WHAT IS BEING ASKED » Would you please write out each entry that follows, exactly as written?

DATA RECORDS »
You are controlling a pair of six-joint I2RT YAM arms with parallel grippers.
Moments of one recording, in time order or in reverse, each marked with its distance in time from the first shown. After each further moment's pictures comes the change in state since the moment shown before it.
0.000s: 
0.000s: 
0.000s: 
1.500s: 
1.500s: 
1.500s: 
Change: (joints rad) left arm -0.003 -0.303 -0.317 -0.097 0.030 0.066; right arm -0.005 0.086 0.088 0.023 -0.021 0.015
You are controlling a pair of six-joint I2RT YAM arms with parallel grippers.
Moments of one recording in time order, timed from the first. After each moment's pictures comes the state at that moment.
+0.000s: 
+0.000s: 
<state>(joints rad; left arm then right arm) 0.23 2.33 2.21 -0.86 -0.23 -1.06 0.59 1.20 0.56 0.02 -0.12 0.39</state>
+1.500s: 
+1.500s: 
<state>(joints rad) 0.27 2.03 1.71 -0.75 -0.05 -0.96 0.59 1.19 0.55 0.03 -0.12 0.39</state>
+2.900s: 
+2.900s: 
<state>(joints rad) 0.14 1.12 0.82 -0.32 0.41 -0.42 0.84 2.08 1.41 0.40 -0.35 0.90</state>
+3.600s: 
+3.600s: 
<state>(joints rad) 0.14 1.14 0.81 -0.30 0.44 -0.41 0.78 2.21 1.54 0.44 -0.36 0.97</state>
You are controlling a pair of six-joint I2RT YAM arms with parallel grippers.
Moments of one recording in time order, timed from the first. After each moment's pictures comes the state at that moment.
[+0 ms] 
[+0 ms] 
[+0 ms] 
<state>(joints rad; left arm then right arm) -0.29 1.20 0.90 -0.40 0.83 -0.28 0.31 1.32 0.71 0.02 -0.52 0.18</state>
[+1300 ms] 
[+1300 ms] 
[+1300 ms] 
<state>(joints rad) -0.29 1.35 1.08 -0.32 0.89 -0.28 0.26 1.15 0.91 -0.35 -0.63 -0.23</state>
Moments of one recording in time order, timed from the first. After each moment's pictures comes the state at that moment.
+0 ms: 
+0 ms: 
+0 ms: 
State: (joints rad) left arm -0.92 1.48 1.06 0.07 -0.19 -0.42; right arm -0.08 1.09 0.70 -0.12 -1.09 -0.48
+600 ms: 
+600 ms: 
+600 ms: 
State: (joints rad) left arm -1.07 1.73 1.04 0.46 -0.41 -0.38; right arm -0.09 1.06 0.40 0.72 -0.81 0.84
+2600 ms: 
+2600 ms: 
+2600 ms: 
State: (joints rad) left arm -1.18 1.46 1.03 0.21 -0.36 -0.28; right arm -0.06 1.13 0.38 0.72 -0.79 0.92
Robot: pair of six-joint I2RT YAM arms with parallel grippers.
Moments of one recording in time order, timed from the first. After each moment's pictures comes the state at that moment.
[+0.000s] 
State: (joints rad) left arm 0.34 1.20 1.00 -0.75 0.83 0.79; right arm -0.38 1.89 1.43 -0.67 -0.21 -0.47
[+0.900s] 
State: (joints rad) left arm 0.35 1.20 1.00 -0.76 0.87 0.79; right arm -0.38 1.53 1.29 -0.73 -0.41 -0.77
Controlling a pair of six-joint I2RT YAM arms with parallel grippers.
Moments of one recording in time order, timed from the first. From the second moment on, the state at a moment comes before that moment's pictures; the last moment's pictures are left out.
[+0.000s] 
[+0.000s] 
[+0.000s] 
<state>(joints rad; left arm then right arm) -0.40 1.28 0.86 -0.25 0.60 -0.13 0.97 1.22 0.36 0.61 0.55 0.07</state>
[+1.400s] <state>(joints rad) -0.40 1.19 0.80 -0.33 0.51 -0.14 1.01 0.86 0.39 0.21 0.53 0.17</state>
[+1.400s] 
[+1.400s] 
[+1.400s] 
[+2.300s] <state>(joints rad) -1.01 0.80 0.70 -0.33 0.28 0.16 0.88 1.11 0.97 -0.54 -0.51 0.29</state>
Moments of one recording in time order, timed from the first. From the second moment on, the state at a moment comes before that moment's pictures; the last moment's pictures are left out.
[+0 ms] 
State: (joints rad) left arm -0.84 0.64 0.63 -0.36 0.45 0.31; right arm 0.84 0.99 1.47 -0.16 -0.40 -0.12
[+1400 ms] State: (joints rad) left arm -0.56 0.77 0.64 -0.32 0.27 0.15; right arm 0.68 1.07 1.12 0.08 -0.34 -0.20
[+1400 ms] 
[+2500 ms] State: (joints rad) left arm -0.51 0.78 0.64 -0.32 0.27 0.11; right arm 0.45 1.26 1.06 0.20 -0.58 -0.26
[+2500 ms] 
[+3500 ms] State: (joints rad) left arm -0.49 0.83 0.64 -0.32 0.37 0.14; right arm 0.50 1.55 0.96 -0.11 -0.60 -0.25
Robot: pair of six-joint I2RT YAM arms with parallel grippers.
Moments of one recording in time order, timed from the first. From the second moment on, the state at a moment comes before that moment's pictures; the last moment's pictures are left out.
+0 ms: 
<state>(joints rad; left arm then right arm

REPLY »
You are controlling a pair of six-joint I2RT YAM arms with parallel grippers.
Moments of one recording, in time order or in reverse, each marked with its distance in time from the first shown. After each further moment's pictures comes the change in state since the moment shown before it.
0.000s: 
0.000s: 
0.000s: 
1.500s: 
1.500s: 
1.500s: 
Change: (joints rad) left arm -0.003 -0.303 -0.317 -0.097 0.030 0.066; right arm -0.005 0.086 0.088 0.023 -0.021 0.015
You are controlling a pair of six-joint I2RT YAM arms with parallel grippers.
Moments of one recording in time order, timed from the first. After each moment's pictures comes the state at that moment.
+0.000s: 
+0.000s: 
<state>(joints rad; left arm then right arm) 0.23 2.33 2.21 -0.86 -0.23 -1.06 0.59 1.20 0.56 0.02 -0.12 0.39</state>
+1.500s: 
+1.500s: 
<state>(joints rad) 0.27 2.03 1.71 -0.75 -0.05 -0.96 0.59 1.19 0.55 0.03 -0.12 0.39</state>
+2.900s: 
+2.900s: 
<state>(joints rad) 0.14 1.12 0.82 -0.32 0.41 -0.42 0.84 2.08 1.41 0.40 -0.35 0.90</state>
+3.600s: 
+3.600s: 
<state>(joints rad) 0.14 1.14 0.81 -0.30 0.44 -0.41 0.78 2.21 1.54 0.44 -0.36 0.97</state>
You are controlling a pair of six-joint I2RT YAM arms with parallel grippers.
Moments of one recording in time order, timed from the first. After each moment's pictures comes the state at that moment.
[+0 ms] 
[+0 ms] 
[+0 ms] 
<state>(joints rad; left arm then right arm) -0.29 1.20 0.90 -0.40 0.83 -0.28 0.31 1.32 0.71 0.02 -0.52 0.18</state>
[+1300 ms] 
[+1300 ms] 
[+1300 ms] 
<state>(joints rad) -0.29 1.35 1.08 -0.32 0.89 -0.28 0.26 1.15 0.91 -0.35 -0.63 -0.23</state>
Moments of one recording in time order, timed from the first. After each moment's pictures comes the state at that moment.
+0 ms: 
+0 ms: 
+0 ms: 
State: (joints rad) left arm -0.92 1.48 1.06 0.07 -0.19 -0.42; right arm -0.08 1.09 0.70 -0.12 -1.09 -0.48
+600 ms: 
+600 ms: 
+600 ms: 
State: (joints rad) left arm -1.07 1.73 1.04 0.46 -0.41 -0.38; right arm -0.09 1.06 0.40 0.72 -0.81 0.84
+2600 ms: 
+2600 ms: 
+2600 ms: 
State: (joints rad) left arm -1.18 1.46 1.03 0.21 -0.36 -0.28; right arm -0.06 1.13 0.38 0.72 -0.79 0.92
Robot: pair of six-joint I2RT YAM arms with parallel grippers.
Moments of one recording in time order, timed from the first. After each moment's pictures comes the state at that moment.
[+0.000s] 
State: (joints rad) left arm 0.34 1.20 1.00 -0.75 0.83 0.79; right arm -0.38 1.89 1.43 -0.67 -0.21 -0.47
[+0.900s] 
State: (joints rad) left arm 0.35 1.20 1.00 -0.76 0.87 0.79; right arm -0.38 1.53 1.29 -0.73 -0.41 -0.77
Controlling a pair of six-joint I2RT YAM arms with parallel grippers.
Moments of one recording in time order, timed from the first. From the second moment on, the state at a moment comes before that moment's pictures; the last moment's pictures are left out.
[+0.000s] 
[+0.000s] 
[+0.000s] 
<state>(joints rad; left arm then right arm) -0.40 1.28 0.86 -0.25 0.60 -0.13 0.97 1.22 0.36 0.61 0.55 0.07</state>
[+1.400s] <state>(joints rad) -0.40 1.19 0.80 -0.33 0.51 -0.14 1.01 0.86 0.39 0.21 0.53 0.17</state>
[+1.400s] 
[+1.400s] 
[+1.400s] 
[+2.300s] <state>(joints rad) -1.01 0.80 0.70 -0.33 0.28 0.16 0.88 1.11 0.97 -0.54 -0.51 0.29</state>
Moments of one recording in time order, timed from the first. From the second moment on, the state at a moment comes before that moment's pictures; the last moment's pictures are left out.
[+0 ms] 
State: (joints rad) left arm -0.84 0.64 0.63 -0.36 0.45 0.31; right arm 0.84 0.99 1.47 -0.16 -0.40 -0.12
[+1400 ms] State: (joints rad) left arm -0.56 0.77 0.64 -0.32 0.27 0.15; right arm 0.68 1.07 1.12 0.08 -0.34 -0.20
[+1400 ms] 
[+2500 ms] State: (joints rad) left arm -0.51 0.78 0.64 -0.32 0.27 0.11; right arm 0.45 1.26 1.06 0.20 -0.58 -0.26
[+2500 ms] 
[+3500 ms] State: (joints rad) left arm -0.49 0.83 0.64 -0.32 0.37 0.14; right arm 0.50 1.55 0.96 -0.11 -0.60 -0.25
Robot: pair of six-joint I2RT YAM arms with parallel grippers.
Moments of one recording in time order, timed from the first. From the second moment on, the state at a moment comes before that moment's pictures; the last moment's pictures are left out.
+0 ms: 
<state>(joints rad; left arm then right arm

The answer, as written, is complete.